**Work request**
Working from the entries below, give again each line from the first through the one containing "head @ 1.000", exactly and with nothing else.

**Dataset records**
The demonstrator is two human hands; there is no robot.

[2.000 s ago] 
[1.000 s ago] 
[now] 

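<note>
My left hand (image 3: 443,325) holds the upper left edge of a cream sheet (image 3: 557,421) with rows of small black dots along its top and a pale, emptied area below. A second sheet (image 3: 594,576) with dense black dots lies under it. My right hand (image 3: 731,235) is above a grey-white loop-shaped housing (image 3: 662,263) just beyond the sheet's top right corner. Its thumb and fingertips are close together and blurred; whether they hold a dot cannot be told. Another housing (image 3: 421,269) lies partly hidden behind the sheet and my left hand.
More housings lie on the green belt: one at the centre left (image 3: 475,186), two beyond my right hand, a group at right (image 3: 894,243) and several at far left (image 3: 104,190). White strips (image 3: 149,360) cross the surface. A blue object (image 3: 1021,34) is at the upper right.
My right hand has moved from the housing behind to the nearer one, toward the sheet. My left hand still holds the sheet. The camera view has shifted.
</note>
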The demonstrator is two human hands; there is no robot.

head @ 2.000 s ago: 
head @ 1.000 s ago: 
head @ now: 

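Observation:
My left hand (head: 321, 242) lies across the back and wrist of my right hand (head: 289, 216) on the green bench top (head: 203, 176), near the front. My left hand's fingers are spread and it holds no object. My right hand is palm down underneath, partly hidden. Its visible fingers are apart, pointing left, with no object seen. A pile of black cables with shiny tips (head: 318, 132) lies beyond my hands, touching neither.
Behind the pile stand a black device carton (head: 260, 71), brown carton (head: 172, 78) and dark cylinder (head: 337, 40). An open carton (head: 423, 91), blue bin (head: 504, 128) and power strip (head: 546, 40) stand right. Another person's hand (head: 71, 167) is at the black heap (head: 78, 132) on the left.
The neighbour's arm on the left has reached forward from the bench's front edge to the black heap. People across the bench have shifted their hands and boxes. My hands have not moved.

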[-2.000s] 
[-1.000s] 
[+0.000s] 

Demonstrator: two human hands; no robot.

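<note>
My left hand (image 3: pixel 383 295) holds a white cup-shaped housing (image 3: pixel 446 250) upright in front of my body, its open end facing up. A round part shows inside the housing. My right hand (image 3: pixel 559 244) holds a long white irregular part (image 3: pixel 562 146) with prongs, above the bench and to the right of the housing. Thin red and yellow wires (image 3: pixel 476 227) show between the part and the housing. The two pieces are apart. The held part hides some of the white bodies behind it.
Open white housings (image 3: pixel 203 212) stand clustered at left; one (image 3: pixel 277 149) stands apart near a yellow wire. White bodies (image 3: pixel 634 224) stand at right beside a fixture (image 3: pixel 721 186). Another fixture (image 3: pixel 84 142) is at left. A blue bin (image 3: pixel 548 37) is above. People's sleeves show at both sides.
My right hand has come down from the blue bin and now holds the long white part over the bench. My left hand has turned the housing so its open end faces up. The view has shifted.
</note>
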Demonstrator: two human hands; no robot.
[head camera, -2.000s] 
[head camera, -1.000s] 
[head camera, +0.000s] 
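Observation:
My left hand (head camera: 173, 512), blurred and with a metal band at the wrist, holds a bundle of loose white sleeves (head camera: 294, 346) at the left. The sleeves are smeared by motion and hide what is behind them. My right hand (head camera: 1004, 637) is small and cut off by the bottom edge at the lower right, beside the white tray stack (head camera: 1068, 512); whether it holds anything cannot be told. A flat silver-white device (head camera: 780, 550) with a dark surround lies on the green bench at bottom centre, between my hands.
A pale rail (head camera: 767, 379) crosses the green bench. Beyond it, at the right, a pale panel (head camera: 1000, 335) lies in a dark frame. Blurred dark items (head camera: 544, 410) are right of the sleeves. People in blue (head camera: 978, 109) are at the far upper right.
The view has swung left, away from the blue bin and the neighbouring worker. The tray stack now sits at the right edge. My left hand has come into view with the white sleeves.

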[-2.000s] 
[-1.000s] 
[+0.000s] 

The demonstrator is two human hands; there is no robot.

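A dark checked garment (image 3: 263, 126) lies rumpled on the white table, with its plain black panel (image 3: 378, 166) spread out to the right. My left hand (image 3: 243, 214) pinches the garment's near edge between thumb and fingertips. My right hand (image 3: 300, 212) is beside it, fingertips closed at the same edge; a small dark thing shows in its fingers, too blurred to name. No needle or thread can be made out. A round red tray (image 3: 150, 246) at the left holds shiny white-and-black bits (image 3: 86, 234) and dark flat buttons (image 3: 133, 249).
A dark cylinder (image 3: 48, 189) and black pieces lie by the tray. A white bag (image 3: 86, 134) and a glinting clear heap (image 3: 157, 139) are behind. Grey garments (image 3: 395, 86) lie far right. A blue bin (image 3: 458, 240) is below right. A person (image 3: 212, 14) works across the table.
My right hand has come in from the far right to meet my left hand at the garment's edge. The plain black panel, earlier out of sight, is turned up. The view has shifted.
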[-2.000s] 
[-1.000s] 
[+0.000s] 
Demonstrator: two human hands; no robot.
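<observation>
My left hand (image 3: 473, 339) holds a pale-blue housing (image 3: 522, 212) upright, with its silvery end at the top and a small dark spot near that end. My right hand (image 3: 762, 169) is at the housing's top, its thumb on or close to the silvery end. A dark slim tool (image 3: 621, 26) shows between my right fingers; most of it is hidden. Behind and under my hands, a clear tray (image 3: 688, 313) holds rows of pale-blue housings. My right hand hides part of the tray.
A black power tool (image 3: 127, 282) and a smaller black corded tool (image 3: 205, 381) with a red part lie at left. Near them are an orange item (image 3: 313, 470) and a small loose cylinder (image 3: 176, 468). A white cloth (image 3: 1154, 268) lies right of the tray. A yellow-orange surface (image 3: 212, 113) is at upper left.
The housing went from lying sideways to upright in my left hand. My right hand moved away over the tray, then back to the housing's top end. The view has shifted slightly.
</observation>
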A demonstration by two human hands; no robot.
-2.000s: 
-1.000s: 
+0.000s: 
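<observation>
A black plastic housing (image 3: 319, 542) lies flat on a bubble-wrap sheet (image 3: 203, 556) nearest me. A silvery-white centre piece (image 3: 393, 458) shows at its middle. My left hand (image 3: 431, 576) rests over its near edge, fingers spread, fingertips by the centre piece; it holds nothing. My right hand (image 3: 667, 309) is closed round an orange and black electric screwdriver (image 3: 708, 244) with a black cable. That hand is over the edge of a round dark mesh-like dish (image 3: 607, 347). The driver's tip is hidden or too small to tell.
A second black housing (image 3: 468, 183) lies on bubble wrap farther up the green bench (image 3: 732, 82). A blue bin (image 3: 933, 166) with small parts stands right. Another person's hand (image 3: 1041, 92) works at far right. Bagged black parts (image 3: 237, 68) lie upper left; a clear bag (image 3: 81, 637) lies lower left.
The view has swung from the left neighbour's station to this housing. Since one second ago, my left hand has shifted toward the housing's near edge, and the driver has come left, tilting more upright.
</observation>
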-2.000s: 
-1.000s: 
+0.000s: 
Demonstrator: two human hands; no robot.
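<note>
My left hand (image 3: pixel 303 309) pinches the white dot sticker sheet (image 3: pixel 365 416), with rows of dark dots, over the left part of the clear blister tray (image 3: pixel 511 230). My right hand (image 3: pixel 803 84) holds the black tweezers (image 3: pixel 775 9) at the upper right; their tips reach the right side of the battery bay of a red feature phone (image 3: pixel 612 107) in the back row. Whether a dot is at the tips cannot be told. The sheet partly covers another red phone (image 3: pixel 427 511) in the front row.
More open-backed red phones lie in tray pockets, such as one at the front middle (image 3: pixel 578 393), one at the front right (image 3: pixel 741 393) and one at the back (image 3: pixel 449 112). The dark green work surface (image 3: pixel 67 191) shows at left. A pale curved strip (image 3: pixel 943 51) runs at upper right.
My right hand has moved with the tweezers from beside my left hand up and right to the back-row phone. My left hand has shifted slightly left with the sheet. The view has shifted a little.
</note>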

**Answer for the task**
The demonstrator is two human hands; there is no robot.

[2.000 s ago] 
[1.000 s ago] 
[now] 

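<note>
My left hand (image 3: 443,325) holds the upper left edge of a cream sheet (image 3: 557,421) with rows of small black dots along its top and a pale, emptied area below. A second sheet (image 3: 594,576) with dense black dots lies under it. My right hand (image 3: 731,235) is above a grey-white loop-shaped housing (image 3: 662,263) just beyond the sheet's top right corner. Its thumb and fingertips are close together and blurred; whether they hold a dot cannot be told. Another housing (image 3: 421,269) lies partly hidden behind the sheet and my left hand.
More housings lie on the green belt: one at the centre left (image 3: 475,186), two beyond my right hand, a group at right (image 3: 894,243) and several at far left (image 3: 104,190). White strips (image 3: 149,360) cross the surface. A blue object (image 3: 1021,34) is at the upper right.
My right hand has moved from the housing behind to the nearer one, toward the sheet. My left hand still holds the sheet. The camera view has shifted.
</note>
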The demonstrator is two human hands; there is no robot.

head @ 2.000 s ago: 
head @ 1.000 s ago: 

That completes the response to the exercise.